## ACTIVITY
Since the pictures are not wanted, retype the listing below exactly and without them.

### INPUT DATA ###

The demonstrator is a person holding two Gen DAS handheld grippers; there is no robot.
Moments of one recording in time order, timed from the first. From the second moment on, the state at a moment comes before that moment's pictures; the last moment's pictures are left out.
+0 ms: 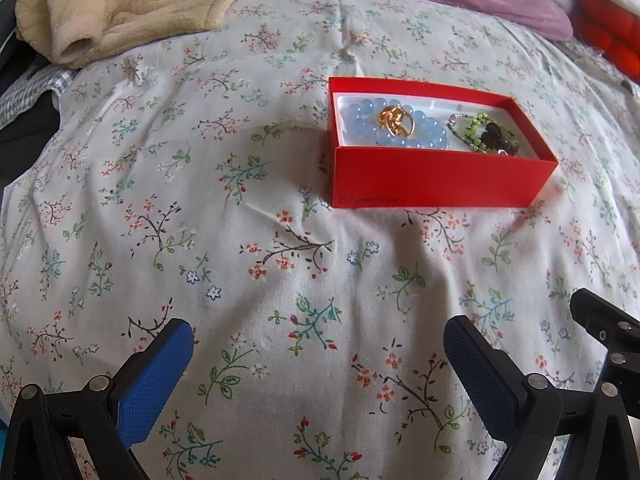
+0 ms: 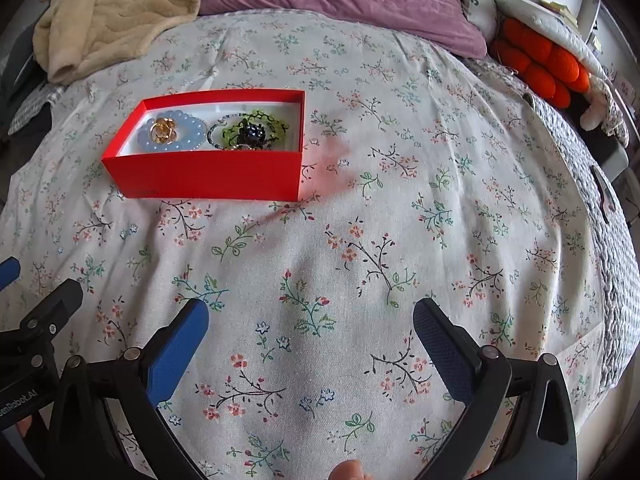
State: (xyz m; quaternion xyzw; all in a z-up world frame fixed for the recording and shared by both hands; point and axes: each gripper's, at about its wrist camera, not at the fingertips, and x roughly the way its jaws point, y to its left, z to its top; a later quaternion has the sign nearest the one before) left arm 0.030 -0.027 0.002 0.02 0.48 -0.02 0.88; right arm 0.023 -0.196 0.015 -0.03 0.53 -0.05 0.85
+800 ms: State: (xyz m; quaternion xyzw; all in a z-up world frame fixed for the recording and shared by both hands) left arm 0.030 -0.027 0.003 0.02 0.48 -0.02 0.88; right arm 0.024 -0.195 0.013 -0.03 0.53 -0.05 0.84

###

## SOLUTION TO THIS PROBLEM
The demonstrator is a person holding two Gen DAS handheld grippers; there is no robot.
Moments of one recording in time order, timed from the first. From the second moment on, the state at a moment comes before that moment's pictures; the last moment's pictures are left out.
+0 ms: 
+0 ms: 
State: (xyz m; quaternion xyzw; all in a z-up world frame fixed for the recording and shared by both hands; point and axes: each gripper's, at about its wrist camera, not at the fingertips, and x roughly the way its jaws point, y to its left, z to its top; a later quaternion has the sign nearest the one before) left arm 0.030 -0.027 0.002 0.02 0.48 -0.02 0.88; right arm 0.023 -0.196 0.015 -0.03 0.53 -0.05 0.85
+800 ms: State: (xyz m; quaternion xyzw; all in a z-up world frame fixed for the recording and shared by both hands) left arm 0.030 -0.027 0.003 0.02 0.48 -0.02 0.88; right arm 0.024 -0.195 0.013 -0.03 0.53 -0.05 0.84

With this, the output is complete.